Provides troubleshooting steps to recover from an IERR ("Processor CPU Machine Chk", "CPU Internal Error", "CPU IErr," or "CPU Machine Check error")
Server crashes with (due to) Processor CPU Machine Chk.
Usually, the System Event Log (SEL) viewer shows the following:
3 | 12/18/2017 | 03:17:30 | Processor CPU Machine Chk | Transition to Non-recoverable | Asserted
4 | 12/18/2017 | 03:17:30 | Unknown MSR Info Log | | Asserted
5 | 12/18/2017 | 03:17:30 | Unknown MSR Info Log | | Asserted
etc
While this (also known as CPU Internal Error, CPU IErr, or CPU Machine Check errors) may be a signal that indicates an unrecoverable processor scenario, it is usually an indication that the Central Processing Unit (CPU) has detected an error in the system, or received an erroneous instruction from a system component. Still, the following are valid troubleshooting steps:
- Restart the system.
- Check the System Event Log to find out which processor is generating the error. This would depend on the error found.

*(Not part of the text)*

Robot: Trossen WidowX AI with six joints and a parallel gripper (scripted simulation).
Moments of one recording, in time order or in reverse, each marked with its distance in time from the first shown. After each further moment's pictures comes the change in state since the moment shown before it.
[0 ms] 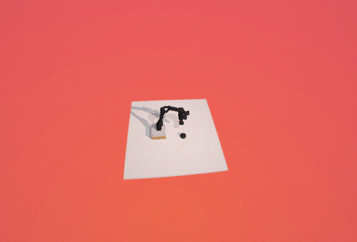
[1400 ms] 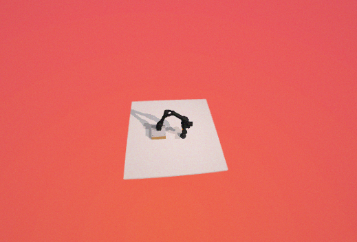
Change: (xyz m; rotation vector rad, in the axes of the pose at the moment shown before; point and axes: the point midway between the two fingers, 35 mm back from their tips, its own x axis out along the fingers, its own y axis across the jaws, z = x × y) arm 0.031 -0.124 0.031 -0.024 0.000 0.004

- Ensure the BIOS/firmware is the latest.
- Try with one, compatible processor at a time (minimal configuration).
- Test with another, compatible processor, if possible. If the board is an Intel® Server Board, refer to the Product Specifications page for processor-board compatibility information.
- Remove and reinstall the memory.
- Check all the drives, and ensure the cables are connected properly on both ends
- Check all the risers and the PCIe cards
- Clear the system event log and monitor for 24 hours.
- Therefore, if further errors are found, contact Intel Customer Support with a copy of these logs, plus the logs of the System Information Retrieval Utility.
There could be several causes of this error, not necessarily the CPU. A system bus interruption or a memory interruption can even start it up.